- _Directions_
Report all lines of the records that contain "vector".

- _Supplied data_
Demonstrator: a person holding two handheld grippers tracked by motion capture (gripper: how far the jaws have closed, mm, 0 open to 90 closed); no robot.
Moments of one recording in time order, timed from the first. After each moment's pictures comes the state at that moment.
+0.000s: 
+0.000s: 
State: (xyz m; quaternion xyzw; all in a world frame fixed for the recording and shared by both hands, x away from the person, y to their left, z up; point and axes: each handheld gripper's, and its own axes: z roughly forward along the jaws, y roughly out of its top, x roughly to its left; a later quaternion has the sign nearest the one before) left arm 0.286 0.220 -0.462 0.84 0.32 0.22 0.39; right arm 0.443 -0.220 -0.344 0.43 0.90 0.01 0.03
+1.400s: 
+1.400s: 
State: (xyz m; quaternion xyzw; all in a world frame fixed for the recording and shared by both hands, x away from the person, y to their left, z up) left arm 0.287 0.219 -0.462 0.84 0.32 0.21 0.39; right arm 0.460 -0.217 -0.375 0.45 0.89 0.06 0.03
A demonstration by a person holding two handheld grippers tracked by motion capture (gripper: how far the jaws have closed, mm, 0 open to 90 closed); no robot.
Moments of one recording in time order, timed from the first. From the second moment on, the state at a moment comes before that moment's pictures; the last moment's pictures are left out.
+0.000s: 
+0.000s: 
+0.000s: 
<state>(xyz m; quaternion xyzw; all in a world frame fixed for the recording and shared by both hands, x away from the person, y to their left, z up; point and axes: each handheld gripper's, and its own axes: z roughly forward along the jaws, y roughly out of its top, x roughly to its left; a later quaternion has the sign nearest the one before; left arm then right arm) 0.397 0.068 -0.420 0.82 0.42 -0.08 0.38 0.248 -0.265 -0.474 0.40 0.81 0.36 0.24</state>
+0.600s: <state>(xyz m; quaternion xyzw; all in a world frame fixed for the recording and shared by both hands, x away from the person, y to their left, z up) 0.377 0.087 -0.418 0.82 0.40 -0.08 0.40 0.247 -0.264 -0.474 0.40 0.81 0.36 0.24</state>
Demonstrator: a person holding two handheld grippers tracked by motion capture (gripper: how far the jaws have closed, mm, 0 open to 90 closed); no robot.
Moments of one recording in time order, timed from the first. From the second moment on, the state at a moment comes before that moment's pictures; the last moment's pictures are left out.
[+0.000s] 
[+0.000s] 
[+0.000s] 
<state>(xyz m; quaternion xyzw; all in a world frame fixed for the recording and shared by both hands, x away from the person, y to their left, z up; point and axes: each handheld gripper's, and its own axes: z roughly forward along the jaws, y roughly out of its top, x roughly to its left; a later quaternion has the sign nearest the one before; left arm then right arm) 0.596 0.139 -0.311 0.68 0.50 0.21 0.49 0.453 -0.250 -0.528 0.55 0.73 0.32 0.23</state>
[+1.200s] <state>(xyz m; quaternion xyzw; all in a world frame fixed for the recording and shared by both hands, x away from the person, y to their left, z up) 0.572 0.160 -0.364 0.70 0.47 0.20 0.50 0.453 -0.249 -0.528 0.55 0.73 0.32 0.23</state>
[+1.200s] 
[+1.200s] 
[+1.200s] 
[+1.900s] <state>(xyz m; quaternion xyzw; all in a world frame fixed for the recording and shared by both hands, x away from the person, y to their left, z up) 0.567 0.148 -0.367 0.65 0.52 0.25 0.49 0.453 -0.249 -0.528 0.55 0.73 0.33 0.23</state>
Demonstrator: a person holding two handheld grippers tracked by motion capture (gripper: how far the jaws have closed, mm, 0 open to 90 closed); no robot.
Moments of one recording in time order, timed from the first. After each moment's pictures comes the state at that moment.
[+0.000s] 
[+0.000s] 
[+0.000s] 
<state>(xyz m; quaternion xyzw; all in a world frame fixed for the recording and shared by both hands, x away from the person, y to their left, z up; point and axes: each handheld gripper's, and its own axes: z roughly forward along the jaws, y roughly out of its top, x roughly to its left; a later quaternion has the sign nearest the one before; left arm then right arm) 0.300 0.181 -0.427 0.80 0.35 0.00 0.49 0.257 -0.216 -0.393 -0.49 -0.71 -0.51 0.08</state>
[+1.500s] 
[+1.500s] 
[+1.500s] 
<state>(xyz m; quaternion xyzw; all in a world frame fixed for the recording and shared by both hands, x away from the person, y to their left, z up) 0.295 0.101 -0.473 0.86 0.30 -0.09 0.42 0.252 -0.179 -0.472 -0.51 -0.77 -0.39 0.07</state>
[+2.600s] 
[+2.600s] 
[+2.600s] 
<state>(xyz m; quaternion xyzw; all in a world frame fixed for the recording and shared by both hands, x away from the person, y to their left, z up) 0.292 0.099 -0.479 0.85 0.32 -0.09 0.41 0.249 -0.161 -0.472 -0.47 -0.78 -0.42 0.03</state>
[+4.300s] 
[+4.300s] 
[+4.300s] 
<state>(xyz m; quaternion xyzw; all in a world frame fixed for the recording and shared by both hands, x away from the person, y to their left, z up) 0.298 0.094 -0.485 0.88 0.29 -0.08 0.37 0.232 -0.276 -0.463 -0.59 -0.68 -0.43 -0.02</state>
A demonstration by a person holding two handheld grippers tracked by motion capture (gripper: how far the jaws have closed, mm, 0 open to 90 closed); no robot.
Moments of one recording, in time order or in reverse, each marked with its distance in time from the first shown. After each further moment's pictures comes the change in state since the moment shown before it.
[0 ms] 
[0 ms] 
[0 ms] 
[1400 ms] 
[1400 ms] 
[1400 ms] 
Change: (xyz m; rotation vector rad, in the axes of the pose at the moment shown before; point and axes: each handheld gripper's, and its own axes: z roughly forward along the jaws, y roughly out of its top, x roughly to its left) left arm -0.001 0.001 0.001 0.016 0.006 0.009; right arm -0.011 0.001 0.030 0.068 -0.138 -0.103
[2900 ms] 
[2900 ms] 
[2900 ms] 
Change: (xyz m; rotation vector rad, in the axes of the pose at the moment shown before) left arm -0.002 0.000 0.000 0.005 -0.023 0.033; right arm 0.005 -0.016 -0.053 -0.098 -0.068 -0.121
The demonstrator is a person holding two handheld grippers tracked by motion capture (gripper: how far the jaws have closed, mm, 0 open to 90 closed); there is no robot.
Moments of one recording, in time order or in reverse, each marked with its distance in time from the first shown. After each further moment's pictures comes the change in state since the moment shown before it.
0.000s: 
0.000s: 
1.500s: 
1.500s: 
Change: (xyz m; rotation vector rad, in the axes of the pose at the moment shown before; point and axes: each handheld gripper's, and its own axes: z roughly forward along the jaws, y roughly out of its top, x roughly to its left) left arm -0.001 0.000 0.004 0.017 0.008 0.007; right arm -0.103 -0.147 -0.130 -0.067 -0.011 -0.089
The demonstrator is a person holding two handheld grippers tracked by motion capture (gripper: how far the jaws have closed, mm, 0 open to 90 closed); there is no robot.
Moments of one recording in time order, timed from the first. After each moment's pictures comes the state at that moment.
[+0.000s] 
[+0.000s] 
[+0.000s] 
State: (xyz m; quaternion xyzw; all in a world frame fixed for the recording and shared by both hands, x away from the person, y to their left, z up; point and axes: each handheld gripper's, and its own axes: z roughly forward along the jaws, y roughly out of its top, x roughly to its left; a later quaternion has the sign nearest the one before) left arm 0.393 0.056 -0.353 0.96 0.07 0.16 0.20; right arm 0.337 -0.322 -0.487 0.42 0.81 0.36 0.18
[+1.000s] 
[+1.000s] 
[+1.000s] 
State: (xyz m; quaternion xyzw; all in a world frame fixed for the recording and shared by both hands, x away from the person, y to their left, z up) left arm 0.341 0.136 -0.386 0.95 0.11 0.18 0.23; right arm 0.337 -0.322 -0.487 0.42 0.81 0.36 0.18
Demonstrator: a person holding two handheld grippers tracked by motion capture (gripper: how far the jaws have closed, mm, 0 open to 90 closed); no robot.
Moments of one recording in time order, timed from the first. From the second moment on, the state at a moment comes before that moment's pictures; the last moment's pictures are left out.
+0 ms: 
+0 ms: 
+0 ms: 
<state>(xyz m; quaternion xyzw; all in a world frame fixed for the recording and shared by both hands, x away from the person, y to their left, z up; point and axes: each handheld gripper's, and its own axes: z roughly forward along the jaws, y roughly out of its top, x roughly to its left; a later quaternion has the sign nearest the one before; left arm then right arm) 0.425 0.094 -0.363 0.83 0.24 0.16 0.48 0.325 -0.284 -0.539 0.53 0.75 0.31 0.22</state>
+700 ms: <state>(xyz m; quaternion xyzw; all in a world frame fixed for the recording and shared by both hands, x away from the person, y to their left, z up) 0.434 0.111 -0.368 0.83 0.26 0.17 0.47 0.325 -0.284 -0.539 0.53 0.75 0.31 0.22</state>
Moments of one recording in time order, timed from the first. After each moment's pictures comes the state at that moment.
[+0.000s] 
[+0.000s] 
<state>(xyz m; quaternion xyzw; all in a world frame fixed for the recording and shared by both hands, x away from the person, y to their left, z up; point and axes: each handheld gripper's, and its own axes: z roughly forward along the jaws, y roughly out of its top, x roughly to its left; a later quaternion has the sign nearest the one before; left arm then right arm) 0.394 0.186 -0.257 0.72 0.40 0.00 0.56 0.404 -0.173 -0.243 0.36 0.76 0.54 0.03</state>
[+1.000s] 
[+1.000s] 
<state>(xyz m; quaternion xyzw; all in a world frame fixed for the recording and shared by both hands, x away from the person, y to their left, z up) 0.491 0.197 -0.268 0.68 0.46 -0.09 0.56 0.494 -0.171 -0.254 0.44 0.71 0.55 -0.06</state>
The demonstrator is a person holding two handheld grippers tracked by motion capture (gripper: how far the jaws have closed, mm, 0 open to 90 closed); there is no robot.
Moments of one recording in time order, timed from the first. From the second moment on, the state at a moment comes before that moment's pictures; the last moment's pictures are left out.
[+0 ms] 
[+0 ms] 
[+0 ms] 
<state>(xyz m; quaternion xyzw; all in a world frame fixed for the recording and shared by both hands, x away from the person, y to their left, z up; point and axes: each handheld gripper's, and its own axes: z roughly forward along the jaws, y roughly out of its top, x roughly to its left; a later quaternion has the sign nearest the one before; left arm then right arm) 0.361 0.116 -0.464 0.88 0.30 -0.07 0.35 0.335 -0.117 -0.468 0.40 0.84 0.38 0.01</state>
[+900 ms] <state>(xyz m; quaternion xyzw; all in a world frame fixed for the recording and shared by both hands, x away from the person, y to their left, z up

- _Response below_
Change: (xyz m; rotation vector rad, in the axes of the pose at the moment shown before; point and axes: each handheld gripper's, and its own axes: z roughly forward along the jaws, y roughly out of its top, x roughly to its left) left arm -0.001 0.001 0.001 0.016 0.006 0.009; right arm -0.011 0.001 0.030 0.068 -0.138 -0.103
Change: (xyz m; rotation vector rad, in the axes of the pose at the moment shown before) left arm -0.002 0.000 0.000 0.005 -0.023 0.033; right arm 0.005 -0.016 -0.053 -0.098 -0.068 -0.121
Change: (xyz m; rotation vector rad, in the axes of the pose at the moment shown before; point and axes: each handheld gripper's, and its own axes: z roughly forward along the jaws, y roughly out of its top, x roughly to its left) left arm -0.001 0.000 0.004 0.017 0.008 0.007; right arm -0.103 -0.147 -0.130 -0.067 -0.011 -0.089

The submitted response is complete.